= TASK =
Please reproduce, exactly and with nothing else, every line from the one containing "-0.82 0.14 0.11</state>" through the last line of the records below.

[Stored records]
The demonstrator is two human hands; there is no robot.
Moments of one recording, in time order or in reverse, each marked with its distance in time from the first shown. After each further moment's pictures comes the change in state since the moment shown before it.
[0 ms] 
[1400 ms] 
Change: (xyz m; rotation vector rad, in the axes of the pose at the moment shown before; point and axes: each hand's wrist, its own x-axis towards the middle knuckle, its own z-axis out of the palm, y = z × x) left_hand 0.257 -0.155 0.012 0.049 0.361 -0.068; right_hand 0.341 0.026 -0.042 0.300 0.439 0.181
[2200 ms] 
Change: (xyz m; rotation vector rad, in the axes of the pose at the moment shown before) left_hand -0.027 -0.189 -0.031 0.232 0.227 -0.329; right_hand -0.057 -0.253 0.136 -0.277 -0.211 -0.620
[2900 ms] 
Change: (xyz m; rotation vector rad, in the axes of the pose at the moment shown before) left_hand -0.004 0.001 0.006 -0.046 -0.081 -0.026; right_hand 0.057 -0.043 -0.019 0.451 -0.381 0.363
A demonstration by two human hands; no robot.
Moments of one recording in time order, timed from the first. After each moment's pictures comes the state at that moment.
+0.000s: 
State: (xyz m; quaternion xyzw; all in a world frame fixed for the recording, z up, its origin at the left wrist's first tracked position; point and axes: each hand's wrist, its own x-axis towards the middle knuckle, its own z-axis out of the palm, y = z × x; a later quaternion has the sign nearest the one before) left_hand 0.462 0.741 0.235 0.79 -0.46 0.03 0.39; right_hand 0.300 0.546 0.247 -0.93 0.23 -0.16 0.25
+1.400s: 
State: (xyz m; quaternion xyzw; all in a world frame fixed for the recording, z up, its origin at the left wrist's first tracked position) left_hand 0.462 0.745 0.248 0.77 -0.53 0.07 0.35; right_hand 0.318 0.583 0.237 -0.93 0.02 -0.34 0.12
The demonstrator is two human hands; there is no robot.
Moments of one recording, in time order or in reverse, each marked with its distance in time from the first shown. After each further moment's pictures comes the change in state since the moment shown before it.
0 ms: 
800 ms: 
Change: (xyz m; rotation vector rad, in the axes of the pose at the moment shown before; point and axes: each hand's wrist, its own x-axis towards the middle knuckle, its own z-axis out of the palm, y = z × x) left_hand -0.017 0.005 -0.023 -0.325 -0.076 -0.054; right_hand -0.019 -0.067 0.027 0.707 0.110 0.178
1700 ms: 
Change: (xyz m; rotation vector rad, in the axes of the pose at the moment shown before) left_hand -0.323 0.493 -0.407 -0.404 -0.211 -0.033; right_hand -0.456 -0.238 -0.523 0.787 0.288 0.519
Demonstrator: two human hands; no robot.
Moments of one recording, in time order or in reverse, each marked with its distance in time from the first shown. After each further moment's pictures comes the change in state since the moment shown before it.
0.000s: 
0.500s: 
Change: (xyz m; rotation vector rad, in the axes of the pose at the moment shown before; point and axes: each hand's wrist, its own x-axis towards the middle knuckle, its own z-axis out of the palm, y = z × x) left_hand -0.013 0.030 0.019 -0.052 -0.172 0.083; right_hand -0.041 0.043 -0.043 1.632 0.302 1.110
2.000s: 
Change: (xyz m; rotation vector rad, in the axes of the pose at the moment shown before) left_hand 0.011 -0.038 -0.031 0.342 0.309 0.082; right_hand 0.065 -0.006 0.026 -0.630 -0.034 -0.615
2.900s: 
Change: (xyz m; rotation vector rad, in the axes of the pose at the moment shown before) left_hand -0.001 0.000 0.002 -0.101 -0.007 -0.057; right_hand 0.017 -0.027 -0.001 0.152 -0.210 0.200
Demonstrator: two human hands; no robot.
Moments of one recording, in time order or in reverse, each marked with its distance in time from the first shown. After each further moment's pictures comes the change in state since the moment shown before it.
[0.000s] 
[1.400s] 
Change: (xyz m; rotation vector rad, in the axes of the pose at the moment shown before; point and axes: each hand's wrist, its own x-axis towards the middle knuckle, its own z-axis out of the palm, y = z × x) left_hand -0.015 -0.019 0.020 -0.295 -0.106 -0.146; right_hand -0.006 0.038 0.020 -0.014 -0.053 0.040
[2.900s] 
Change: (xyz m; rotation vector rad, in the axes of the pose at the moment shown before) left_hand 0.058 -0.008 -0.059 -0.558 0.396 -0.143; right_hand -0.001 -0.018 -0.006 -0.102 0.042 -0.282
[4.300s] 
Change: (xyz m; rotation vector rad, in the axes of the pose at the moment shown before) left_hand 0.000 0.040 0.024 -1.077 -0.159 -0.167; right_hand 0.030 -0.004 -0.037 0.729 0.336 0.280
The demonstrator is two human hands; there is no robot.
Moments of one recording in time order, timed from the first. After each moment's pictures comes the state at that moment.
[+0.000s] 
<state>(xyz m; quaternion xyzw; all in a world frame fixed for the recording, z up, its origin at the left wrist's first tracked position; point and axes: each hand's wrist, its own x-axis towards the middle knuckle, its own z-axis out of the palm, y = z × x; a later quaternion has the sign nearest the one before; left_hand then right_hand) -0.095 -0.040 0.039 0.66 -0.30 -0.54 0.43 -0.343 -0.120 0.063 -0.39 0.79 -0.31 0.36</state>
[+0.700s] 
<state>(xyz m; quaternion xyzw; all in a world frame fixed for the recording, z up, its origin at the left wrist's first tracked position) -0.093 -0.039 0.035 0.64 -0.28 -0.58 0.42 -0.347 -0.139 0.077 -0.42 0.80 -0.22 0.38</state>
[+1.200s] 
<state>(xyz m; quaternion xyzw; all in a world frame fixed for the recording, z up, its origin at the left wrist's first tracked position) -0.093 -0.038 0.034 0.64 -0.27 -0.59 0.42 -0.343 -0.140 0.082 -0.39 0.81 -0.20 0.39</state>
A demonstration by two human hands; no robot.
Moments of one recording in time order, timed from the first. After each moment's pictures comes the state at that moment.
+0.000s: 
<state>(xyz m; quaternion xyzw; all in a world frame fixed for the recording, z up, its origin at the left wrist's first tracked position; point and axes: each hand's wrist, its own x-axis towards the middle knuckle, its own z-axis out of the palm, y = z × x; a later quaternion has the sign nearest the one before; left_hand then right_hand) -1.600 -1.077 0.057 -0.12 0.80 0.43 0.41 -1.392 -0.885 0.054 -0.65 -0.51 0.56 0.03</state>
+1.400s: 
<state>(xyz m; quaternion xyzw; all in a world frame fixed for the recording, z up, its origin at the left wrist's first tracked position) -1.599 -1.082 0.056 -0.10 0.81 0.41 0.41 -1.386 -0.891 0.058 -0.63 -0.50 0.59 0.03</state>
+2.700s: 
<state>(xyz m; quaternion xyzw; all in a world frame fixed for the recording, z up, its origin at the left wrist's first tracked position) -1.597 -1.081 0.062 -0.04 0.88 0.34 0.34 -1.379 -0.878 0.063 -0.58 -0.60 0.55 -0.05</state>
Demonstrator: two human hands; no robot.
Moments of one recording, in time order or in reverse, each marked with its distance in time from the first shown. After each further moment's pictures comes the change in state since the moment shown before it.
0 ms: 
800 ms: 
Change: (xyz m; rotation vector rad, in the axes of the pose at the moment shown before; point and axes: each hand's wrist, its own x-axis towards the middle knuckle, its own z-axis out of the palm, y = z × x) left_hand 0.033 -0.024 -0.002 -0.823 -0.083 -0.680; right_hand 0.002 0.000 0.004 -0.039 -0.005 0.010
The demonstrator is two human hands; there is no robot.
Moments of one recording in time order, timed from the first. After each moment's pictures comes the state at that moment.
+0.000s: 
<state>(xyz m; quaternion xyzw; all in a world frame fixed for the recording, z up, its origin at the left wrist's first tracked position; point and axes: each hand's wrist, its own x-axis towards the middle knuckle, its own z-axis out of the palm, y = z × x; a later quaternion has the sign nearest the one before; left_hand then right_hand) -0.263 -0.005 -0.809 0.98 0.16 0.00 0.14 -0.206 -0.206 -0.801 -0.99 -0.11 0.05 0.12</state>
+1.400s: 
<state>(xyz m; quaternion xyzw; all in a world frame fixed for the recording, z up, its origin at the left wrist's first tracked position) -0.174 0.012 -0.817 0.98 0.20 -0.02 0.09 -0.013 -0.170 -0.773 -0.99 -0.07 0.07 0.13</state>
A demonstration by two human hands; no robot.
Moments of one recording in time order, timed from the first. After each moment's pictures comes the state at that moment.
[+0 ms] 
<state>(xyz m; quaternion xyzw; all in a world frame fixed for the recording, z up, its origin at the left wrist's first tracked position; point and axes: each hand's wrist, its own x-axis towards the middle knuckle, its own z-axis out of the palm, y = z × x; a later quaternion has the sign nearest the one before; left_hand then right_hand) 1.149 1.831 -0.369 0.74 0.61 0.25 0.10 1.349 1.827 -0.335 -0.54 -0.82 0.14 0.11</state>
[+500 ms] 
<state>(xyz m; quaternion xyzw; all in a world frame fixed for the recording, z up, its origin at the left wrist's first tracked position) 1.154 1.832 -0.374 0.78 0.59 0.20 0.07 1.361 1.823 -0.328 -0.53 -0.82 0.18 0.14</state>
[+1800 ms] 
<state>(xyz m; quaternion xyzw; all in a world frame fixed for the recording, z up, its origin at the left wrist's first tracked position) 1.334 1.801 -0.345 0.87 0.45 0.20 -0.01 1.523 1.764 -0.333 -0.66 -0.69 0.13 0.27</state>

= RESPONSE TO THIS TASK =
<state>(xyz m; quaternion xyzw; all in a world frame fixed for the recording, z up, its origin at the left wrist's first tracked position; point and axes: each hand's wrist, its own x-axis towards the middle knuckle, its own z-axis out of the palm, y = z × x; a later quaternion has the sign nearest the one before; left_hand then right_hand) 1.149 1.831 -0.369 0.74 0.61 0.25 0.10 1.349 1.827 -0.335 -0.54 -0.82 0.14 0.11</state>
[+500 ms] 
<state>(xyz m; quaternion xyzw; all in a world frame fixed for the recording, z up, its origin at the left wrist's first tracked position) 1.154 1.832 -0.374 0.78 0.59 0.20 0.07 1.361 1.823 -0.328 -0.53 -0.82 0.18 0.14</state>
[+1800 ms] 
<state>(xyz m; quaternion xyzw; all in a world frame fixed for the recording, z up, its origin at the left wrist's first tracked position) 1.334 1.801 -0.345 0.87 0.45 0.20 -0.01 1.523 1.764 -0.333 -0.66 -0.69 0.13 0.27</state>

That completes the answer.